Kajian Model Manajemen Layanan Bimbingan dan Konseling Berbasis Website dalam Mengatasi Ketimpangan Layanan

Ketimpangan layanan bimbingan dan konseling (BK) di sekolah masih menjadi persoalan yang berdampak pada kualitas pendidikan. Menjawab tantangan tersebut, tim peneliti dari Universitas Negeri Gorontalo (UNG) mengembangkan model manajemen layanan BK berbasis website yang terintegrasi, adaptif, dan berkelanjutan.
Penelitian berjudul “Model Manajemen Bimbingan dan Konseling Komprehensif Berbasis Website sebagai Solusi Ketimpangan Layanan Menuju Optimalisasi, Keberlanjutan, dan Standarisasi di Sekolah” ini dipimpin oleh Mohamad Rizal Pautina, bersama Mohamad Awal Lakodjo, Ilham Khairi Siregar, dan Arif Dwinanto. Penelitian ini merupakan bagian dari pendanaan DPPM Kemdiktisaintek melalui skema Penelitian Fundamental Reguler tahun 2025.
Layanan bimbingan dan konseling memiliki peran penting dalam mendukung perkembangan siswa. Namun, di banyak sekolah, pengelolaan layanan BK masih menghadapi berbagai kendala, seperti kurangnya dokumentasi yang sistematis, pelaporan manual, serta keterbatasan pemanfaatan teknologi. Kondisi ini berdampak pada rendahnya akuntabilitas, keberlanjutan program, serta mutu layanan yang diberikan kepada siswa. Selain itu, belum adanya standar pengelolaan yang terintegrasi semakin memperlebar ketimpangan antar sekolah.
Sebagai solusi, tim peneliti mengembangkan model manajemen BK komprehensif berbasis website. Sistem ini dirancang untuk mendukung pengelolaan layanan secara digital, mulai dari pencatatan data, pemantauan layanan, hingga pelaporan yang lebih sistematis dan transparan. Model ini juga dirancang agar dapat menjawab kebutuhan sekolah secara kontekstual, sekaligus mendukung standarisasi layanan BK di berbagai satuan pendidikan.
Penelitian ini menggunakan pendekatan Design-Based Research (DBR) yang berfokus pada pengembangan solusi praktis berbasis teori dan data lapangan. Pendekatan ini dikombinasikan dengan metode mixed methods untuk menghasilkan model yang komprehensif.
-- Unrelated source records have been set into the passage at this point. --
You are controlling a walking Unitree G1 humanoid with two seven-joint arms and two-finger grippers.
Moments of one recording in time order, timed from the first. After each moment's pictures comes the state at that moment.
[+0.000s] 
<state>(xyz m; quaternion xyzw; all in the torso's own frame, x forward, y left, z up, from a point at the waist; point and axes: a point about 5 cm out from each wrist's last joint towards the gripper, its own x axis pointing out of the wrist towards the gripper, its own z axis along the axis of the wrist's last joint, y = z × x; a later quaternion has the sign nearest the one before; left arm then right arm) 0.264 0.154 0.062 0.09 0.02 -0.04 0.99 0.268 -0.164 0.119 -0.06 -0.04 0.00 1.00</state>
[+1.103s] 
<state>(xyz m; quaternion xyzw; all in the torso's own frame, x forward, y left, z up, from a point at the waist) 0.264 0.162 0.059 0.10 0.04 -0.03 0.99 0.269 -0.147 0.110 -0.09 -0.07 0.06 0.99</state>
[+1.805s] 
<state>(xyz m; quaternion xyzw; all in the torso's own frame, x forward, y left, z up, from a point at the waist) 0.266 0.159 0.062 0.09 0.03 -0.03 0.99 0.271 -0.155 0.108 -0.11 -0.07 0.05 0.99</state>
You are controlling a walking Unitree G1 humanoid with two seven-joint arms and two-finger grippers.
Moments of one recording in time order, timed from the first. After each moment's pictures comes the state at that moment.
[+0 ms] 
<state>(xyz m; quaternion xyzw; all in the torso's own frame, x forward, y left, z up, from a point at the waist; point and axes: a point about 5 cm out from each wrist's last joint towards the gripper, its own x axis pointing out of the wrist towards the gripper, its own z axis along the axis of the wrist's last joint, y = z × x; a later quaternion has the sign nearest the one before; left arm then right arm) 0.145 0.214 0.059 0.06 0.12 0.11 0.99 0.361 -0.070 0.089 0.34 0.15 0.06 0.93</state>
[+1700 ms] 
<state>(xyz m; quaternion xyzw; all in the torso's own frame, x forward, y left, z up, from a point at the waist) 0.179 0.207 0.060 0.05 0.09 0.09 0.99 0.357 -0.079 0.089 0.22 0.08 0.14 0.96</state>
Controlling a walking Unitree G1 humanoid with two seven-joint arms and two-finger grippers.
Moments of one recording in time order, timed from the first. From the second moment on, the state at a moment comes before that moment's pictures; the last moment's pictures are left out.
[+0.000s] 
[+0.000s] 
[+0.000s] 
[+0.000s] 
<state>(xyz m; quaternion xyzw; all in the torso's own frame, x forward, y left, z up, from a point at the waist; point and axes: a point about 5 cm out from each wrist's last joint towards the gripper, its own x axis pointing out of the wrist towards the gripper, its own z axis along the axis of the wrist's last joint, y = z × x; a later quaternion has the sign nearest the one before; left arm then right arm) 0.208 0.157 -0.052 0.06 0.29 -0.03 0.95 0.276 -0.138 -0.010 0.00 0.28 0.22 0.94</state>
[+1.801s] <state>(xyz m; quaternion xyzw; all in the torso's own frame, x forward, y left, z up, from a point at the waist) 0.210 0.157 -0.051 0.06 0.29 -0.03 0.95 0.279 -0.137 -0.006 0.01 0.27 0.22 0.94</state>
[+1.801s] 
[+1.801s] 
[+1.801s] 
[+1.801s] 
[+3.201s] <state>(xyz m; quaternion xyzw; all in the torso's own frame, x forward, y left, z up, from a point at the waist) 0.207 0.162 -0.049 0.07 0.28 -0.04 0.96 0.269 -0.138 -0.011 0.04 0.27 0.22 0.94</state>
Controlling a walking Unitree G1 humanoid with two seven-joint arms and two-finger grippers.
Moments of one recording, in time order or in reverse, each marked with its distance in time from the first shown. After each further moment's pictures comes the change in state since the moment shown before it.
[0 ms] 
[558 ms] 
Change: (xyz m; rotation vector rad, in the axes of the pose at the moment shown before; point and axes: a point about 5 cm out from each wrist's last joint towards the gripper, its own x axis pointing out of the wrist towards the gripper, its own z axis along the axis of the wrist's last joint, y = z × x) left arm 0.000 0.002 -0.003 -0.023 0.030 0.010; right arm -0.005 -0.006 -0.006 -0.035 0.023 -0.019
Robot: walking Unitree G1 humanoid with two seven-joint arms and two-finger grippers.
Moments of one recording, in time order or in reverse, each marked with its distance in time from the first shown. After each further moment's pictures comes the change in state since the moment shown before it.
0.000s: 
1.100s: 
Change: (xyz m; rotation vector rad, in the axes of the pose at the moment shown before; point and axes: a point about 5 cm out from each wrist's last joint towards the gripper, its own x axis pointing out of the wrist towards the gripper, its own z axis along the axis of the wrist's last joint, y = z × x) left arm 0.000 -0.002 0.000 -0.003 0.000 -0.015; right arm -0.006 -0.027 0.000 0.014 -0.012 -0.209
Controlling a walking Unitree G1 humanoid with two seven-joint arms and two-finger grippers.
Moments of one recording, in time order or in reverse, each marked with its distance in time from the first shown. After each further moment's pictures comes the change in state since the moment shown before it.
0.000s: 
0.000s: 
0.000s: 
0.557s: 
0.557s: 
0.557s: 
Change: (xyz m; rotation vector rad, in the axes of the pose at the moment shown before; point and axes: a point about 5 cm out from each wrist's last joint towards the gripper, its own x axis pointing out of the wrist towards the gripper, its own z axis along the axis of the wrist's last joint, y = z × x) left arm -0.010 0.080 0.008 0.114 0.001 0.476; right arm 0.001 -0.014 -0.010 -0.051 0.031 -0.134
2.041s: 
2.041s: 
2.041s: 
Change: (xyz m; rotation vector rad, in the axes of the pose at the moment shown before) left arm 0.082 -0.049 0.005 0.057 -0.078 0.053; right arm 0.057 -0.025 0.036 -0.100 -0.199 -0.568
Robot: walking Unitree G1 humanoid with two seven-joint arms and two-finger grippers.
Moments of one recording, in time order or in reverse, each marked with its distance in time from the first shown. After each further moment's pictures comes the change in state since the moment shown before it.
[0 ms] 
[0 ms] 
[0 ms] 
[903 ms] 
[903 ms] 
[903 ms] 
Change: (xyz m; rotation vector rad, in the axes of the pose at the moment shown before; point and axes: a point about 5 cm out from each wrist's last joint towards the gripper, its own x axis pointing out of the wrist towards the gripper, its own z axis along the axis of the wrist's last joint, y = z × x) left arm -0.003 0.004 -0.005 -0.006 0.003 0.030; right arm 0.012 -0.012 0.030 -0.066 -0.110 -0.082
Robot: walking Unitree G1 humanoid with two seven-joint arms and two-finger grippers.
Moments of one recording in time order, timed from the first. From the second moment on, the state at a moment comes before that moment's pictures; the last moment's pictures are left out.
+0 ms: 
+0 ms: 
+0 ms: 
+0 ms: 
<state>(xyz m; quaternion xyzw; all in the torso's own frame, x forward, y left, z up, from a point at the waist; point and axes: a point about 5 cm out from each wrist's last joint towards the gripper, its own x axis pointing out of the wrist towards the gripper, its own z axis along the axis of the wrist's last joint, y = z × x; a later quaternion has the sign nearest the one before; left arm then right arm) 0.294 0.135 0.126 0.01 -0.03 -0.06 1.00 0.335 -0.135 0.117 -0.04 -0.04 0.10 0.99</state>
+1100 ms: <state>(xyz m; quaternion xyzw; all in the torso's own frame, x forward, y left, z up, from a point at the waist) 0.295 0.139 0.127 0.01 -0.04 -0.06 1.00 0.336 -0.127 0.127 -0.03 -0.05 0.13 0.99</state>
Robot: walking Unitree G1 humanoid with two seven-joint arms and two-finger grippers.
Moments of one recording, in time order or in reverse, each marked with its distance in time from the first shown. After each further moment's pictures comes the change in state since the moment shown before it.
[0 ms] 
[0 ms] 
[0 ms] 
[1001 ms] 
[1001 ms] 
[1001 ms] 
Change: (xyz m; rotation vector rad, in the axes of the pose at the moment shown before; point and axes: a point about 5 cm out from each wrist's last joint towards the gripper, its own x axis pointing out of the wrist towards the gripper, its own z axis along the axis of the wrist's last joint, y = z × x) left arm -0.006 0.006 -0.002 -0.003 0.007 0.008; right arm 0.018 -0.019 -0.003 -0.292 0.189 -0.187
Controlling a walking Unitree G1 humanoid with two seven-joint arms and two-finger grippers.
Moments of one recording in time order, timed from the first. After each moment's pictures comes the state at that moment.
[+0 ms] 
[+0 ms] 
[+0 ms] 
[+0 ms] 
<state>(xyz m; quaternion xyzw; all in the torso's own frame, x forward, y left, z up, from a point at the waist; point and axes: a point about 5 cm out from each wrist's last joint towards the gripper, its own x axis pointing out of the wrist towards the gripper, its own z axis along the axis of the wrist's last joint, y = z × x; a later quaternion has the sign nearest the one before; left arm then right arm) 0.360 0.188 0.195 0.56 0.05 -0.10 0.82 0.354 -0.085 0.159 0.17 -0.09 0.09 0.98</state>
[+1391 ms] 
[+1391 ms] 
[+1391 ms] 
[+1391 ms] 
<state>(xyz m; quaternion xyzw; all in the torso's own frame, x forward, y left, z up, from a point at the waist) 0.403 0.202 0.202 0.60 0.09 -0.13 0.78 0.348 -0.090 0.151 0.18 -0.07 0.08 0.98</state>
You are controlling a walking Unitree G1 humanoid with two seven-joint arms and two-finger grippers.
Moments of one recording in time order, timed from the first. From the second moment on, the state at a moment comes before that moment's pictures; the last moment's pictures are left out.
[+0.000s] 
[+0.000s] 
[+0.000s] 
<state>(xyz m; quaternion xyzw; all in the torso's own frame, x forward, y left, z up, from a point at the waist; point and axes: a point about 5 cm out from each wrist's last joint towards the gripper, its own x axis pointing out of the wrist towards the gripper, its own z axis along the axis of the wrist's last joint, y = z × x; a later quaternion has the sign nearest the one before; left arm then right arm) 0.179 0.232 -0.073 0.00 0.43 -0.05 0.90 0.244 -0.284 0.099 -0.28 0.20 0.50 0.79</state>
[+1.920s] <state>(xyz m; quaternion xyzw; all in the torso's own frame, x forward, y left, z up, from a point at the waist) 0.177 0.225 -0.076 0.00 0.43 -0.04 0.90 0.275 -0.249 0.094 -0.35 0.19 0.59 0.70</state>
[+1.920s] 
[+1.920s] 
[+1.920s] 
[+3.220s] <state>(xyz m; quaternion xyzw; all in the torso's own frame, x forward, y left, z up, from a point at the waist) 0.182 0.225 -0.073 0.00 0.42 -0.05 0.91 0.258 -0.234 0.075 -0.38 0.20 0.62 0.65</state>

Data kuantitatif dikumpulkan dari 168 konselor sekolah dan 66 kepala sekolah melalui survei evaluasi program BK serta angket kebutuhan digital. Selain itu, sebanyak 1.840 siswa dilibatkan untuk mengukur pengalaman dan kebutuhan layanan BK.
Sementara itu, data kualitatif diperoleh melalui wawancara, observasi, studi dokumentasi, dan diskusi kelompok terarah (FGD) yang melibatkan konselor, kepala sekolah, orang tua, guru, dan pakar.
Analisis data dilakukan dengan menggabungkan pendekatan kuantitatif, termasuk statistik deskriptif dan Model Rasch, serta analisis kualitatif melalui tematik dan triangulasi sumber. Hasil penelitian menunjukkan bahwa model yang dikembangkan memiliki tingkat validitas yang baik dan relevan dengan kebutuhan di lapangan. Model ini mampu mengidentifikasi kondisi aktual layanan BK, mengungkap faktor-faktor penyebab ketimpangan, serta menawarkan solusi berbasis digital yang dapat diimplementasikan secara nyata.
Model berbasis website yang dikembangkan tidak hanya berfungsi sebagai alat manajemen, tetapi juga sebagai sarana untuk meningkatkan kualitas layanan BK secara menyeluruh. Dengan sistem yang terintegrasi, sekolah dapat mengelola layanan secara lebih efektif, transparan, dan berkelanjutan. Penelitian ini juga menekankan pentingnya kesiapan sekolah dalam mengadopsi sistem digital, termasuk aspek sumber daya manusia dan infrastruktur pendukung.
Hasil penelitian ini diharapkan dapat menjadi rujukan dalam pengembangan sistem layanan bimbingan dan konseling di Indonesia. Dengan pendekatan berbasis data dan teknologi, model ini berpotensi mendukung kebijakan standarisasi layanan BK di tingkat nasional.
Di tengah transformasi digital pendidikan, inovasi seperti ini menjadi langkah strategis untuk memastikan bahwa setiap siswa mendapatkan layanan konseling yang berkualitas, tanpa terhambat oleh keterbatasan sistem dan manajemen.